Проблемой из проблем для свидомого украинства стал свалившийся на голову «сувэрэнытэт». Ведь как изначально повелось на Сечи? Сначала изменить одному партнёру, затем отдаться другому. А тут привычная цепочка нарушилась: некому вроде бы изменять! А так хочется – внутренний голос из половецкой ментальности соблазняет. Незалежность (с чем её едят?) со всех сторон обступила, не даёт сыграть традиционное действо по полной программе. Но недаром бытует выражение «хитрый хохол». Нашли-таки выход – изменить самим себе: своей русской природе, исторической памяти, предкам, оставшимся в общей Руси, когда столицей был Отец Городов Русских. И Руси Малой, вырванной по кускам всем русским миром у иноземных владельцев. Изменить всем добровольным и умелым строителям империи и СССР, их доблестным защитникам, Православному Богу и собственной совести. Вопрос же, кому отдаться, не стоит. «Водить будет» в натовских сапогах (решили на Днепре) самый нынче сильный, самый богатый… Догадайтесь, кто!.. А дальше что? На что надеется украинство? Отдельного государства половцы так и не создали: не по Сеньке Шапка Мономаха! Вся их энергия была направлена на то, чтобы разваливать, ослаблять соседей. Куда конь с копытом, туда и рак с клешнёй. Вереница украинских президента за 30 лет развалили до основания самую крепкую экономику в СНГ, подготовили гражданскую войну, свели армию до уровня ватаги уличных драчунов, потеряли часть территории и много вдобавок свершили удивительного. А для чего? Чтобы всякие "обамы" накладывали санкции на Россию. Такая вот «выгода».

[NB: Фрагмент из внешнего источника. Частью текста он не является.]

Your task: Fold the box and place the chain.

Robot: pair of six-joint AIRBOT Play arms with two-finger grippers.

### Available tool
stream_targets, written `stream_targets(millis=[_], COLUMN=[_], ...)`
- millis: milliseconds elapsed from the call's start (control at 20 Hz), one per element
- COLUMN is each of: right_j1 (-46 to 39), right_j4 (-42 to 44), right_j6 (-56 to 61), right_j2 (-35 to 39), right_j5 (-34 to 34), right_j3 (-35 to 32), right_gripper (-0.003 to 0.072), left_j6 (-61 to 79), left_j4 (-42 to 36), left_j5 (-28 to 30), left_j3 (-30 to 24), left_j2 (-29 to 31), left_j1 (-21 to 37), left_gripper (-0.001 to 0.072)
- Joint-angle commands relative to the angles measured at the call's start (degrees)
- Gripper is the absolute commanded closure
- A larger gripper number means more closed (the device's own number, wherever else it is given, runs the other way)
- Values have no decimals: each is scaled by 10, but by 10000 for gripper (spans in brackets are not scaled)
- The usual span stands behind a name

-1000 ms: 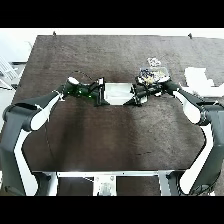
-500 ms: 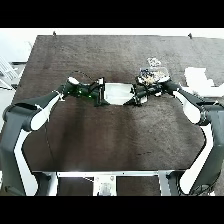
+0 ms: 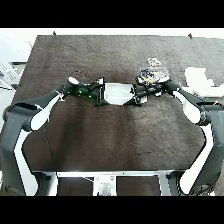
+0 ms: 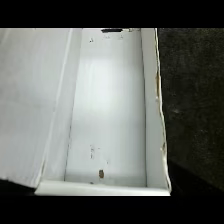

Перечитав эту статью, я вдруг засомневался в сугубо половецкой природе украинства. Какой-то малости не хватает, чтобы утверждать «на все 100». Хозяевам причерноморских степей была присуща одна особенность, подмеченная византийским историком Львом Диаконом. Якобы в голодные годы половцы (печенеги, др. тюрки) поедали даже вшей, наподобие того как это делают приматы, совершая туалет своих сородичей. Не знаю, допустят ли нынешние власти такой крайности на Евроукраине (да и Запад, знать, «печенек» подбросит). Тем более, что сейчас тенденция абсолютно обратная: окопные вши поедают героев Украины (слава им!) в привычных «котлах»,
Так что если я что-то неверно представляю, то поправляйте, опровергайте, дополняйте. Вот вам моё стило, как находчиво выразился лучший поэт советской эпохи.